I would appreciate one's insight into this proof, if I'm missing something in it.
If there exists homomorphism $\phi: G\to H$ and some subgroup $M$ of $H$, and the pull-back of $M$ is $\phi^{-1}(M) := \{g \in G:\phi(g) \in M\}$, we can prove that $\phi^{-1}(M) \leq G$.
Now, if we also know that if $M\trianglelefteq H$ and want to show that $\phi^{-1}(M)\trianglelefteq G$, we can argue as follows:
For elements $g\in G$ and $h \in H$, $\phi^{-1}(M)=\phi(hMh)^{-1}=\phi(hM^{-1}h^{-1})=\phi(h)\phi^{-1}(M)\phi(h)^{-1}$. Since $\phi(g)=h$, $\phi(h)^{-1}=g^{-1} \in G$ (since G is closed under taking inverses). But $\phi(h)$ is the inverse of $\phi(h)^{-1}$, thus $\phi(h)^{-1} = g \in G$. Therefore, $\phi^{-1}(M) = g\phi^{-1}(M)g^{-1}$, which implies that $\phi^{-1}(M) \trianglelefteq G$.
I just think there's a lot going on, particularly in this line:
It might help to have a different notation for the "pull-back" of $\phi$ (traditionally called the preimage), maybe something like $\phi_*(M)$ or $\phi^*(M)$ (one of them is used for pull-backs, I believe, but I forget which), because I think the notation is giving you the impression that the various $\cdot^{-1}$'s can be slid around freely; it's very confusing and I don't think it's true.

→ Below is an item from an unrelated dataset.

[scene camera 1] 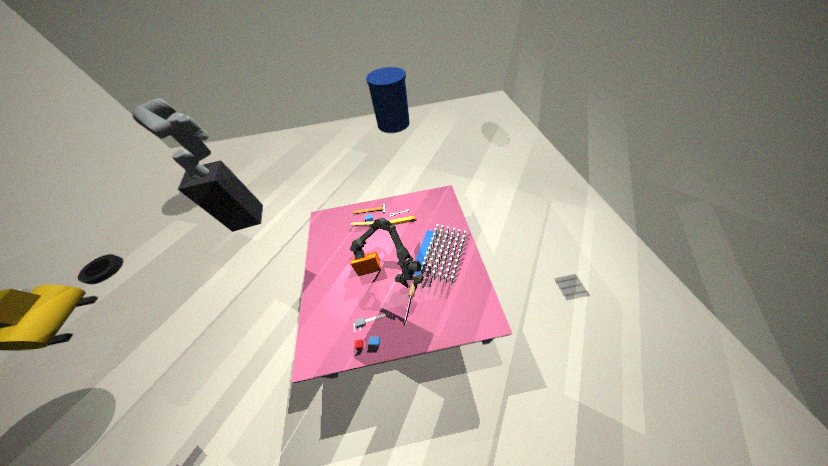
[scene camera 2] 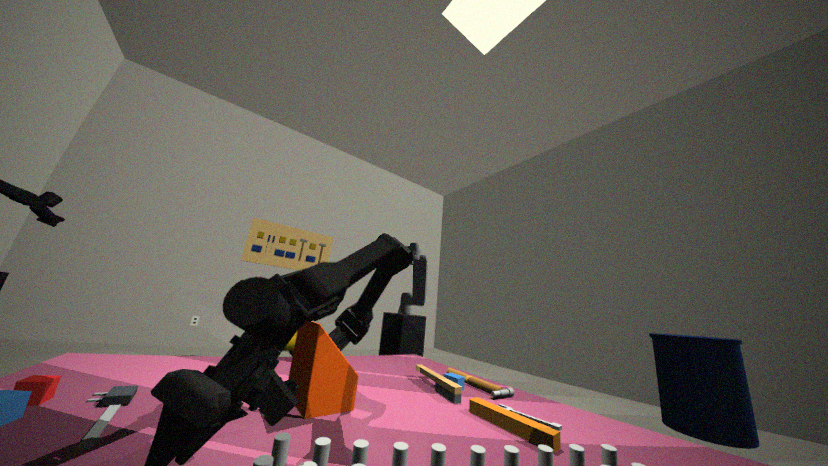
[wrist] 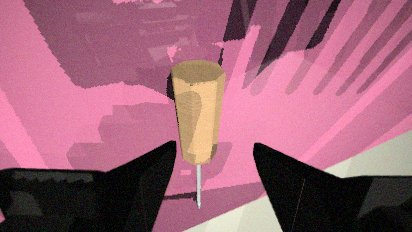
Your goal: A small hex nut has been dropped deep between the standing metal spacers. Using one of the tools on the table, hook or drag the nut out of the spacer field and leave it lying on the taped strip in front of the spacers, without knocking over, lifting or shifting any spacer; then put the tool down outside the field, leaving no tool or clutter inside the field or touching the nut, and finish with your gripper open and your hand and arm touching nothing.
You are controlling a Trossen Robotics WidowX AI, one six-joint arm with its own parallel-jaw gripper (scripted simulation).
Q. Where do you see a flat grey tool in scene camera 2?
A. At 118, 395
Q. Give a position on a thin metal rod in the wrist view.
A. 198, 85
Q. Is the gripper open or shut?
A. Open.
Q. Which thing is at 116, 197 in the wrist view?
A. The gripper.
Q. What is the gripper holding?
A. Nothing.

Even if that's not what you're thinking, it requires a ton of bookkeeping and careful writing to make sure you only write things that make sense, and it gets in the way of thinking.
Suppose $\phi\colon G \to H$ with $M \lhd H$. If we want to show that $\phi^{-1}(M) \lhd G$, it would be much easier (IMO) and definitely more safe to find a homomorphism $\theta\colon G \to\,??$ whose kernel is $\phi^{-1}(M)$.
For that, a hint: $$G \overset{\phi}{\longrightarrow} H \overset{\pi}{\longrightarrow} H / M.$$
It could be argued on the level of individual elements, but I truthfully don't even want to think about it!